Bulgarian Academy of Sciences

Over the past decade, attention has gradually shifted from the estimation of parameters to the learning of linguistic structure (for a survey see Smith 2011). The Mathematics of Language (MOL) SIG put together this tutorial, composed of three lectures, to highlight some alternative learning paradigms in speech, syntax, and semantics in the hopes of accelerating this trend.

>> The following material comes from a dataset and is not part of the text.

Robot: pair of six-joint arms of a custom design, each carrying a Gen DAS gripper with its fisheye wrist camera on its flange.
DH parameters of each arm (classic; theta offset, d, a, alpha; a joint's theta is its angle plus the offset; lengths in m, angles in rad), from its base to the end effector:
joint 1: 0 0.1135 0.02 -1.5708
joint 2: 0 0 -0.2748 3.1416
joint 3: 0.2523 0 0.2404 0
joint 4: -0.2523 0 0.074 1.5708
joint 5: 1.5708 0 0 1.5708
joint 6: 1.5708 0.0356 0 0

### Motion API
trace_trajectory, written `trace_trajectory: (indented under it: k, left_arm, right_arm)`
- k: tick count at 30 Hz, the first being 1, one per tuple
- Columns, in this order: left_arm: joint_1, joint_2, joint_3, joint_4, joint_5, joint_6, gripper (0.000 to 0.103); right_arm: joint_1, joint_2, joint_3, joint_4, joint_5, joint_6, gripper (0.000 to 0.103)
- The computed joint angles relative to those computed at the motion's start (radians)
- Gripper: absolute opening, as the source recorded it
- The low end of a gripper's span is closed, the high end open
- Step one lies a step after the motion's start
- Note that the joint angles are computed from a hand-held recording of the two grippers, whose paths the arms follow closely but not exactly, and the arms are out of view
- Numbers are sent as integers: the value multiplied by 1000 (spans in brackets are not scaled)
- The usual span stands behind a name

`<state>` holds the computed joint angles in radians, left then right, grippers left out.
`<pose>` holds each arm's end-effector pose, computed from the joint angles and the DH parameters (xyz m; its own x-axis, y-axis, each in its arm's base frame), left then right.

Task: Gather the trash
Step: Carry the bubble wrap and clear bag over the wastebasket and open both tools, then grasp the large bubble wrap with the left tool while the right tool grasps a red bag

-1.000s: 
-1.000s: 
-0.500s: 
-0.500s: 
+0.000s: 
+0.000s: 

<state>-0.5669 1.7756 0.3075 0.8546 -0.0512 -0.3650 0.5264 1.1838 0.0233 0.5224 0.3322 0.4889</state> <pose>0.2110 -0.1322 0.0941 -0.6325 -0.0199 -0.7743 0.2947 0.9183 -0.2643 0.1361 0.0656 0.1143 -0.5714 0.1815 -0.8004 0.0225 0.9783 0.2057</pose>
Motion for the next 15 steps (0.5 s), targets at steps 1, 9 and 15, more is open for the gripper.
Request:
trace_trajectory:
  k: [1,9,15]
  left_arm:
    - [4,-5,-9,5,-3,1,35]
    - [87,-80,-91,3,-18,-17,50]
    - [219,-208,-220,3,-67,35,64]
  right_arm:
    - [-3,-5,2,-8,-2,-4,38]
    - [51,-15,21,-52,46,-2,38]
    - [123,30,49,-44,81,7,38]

Given the broad range of competing formal models such as templates in speech, PCFGs and various MCS models in syntax, logic-based and association-based models in semantics, it is somewhat surprising that the bulk of the applied work is still performed by HMMs. A particularly significant case in point is provided by PCFGs, which have not proved competitive with straight trigram models. Undergirding the practical failure of PCFGs is a more subtle theoretical problem, that the nonterminals in better PCFGs cannot be identified with the kind of nonterminal labels that grammarians assume, and conversely, PCFGs embodying some form of grammatical knowledge tend not to outperform flatly initialized models that make no use of such knowledge. A natural response to this outcome is to retrench and use less powerful formal models, and the first lecture will be spent in the subregular space of formal models even less powerful than finite state automata.

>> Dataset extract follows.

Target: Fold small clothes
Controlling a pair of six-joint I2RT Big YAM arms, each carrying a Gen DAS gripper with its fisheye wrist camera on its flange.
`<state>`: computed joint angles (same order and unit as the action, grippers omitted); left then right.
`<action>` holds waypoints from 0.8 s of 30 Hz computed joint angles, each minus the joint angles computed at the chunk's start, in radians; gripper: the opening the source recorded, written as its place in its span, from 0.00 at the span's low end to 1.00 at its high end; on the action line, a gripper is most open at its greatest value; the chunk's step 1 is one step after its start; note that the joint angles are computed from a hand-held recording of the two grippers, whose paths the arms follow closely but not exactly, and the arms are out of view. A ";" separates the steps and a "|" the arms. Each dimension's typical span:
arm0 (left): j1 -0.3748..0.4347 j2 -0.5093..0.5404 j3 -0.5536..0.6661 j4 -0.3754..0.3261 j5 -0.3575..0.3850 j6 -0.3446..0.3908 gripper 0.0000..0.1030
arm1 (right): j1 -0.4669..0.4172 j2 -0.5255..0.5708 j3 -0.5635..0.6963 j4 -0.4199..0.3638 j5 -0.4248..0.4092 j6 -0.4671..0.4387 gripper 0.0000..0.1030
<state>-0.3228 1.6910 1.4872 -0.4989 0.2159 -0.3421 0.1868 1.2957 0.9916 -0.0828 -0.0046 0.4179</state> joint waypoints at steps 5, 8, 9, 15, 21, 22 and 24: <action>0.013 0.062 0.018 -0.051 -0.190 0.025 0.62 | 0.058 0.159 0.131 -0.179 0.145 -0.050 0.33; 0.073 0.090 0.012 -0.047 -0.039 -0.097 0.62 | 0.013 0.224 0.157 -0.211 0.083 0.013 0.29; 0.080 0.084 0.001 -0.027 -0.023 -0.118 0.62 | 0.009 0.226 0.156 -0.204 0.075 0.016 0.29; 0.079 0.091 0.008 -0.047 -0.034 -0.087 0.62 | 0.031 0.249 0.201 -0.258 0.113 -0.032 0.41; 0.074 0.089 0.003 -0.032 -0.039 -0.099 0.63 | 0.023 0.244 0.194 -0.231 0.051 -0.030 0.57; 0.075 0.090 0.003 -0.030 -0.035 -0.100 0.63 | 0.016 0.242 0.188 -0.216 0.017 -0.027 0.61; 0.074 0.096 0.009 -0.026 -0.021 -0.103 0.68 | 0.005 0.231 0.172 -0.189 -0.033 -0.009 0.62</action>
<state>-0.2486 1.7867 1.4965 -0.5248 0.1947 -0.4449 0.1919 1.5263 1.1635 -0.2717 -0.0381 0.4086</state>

Compounding the enormous variety of formal models one may consider is the bewildering range of ML techniques one may bring to bear. In addition to the surprisingly useful classical techniques inherited from multivariate statistics such as Principal Component Analysis (PCA, Pearson 1901) and Linear Discriminant Analysis (LDA, Fisher 1936), computational linguists have experimented with a broad range of neural net, nearest neighbor, maxent, genetic/evolutionary, decision tree, max margin, boost, simulated annealing, and graphical model learners. While many of these learners became standard in various domains of ML, within CL the basic HMM approach proved surprisingly resilient, and it is only very recently that deep learning techniques from neural computing are becoming competitive not just in speech, but also in OCR, paraphrase, sentiment analysis, parsing and vector-based semantic representations. The second lecture will provide a mathematical introduction to some of the fundamental techniques that lie beneath these linguistic applications of neural networks, such as: BFGS optimization, finite difference approximations of Hessians and Hessian-free optimization, contrastive divergence and variational inference.

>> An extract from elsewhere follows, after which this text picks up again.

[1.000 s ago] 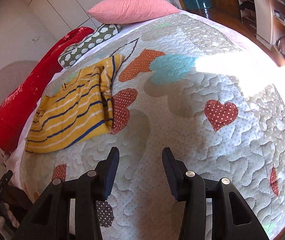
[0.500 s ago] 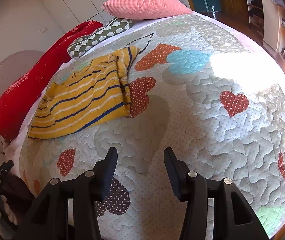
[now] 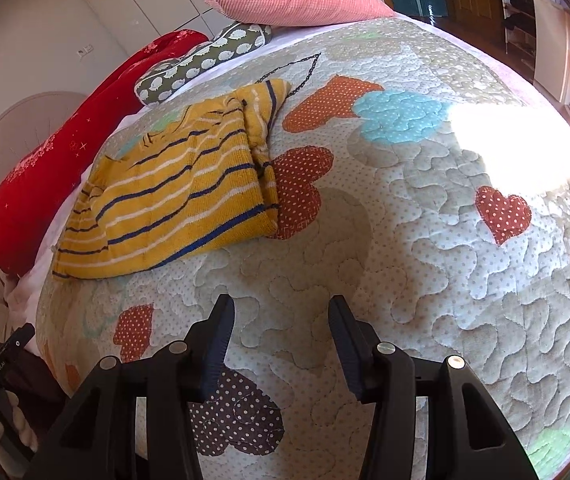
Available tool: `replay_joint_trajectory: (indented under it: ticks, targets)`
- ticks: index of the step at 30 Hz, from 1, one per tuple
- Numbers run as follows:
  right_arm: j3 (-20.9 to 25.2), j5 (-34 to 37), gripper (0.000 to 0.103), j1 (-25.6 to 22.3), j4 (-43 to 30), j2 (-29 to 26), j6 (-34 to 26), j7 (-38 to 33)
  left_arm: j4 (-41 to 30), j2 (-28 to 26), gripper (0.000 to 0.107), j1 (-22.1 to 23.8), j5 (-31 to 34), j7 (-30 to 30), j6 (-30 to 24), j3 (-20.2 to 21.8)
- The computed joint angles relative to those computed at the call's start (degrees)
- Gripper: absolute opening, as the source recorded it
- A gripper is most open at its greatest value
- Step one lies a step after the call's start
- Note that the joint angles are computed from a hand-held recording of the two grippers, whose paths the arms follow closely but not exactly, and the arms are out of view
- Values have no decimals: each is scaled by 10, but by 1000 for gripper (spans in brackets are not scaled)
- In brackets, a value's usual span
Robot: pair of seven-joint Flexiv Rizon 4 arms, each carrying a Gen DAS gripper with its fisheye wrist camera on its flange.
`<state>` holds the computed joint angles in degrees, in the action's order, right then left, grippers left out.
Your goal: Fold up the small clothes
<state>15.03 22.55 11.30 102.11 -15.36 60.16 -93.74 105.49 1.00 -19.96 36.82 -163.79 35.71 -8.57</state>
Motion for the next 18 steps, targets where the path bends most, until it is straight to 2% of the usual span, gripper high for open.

In spite of the enormous progress brought by ML techniques, there remains a rather significant range of tasks where automated learners cannot yet get near human performance. One such is the unsupervised learning of word structure addressed by MorphoChallenge, another is the textual entailment task addressed by RTE. The third lecture recasts these and similar problems in terms of learning weighted edges in a sparse graph, and presents learning techniques that seem to have some potential to better find spare finite state and near-FS models than EM. We will provide a mathematical introduction to the Minimum Description Length (MDL) paradigm and spectral learning, and relate these to the better known L1 regularization technique and sparse overcomplete representations.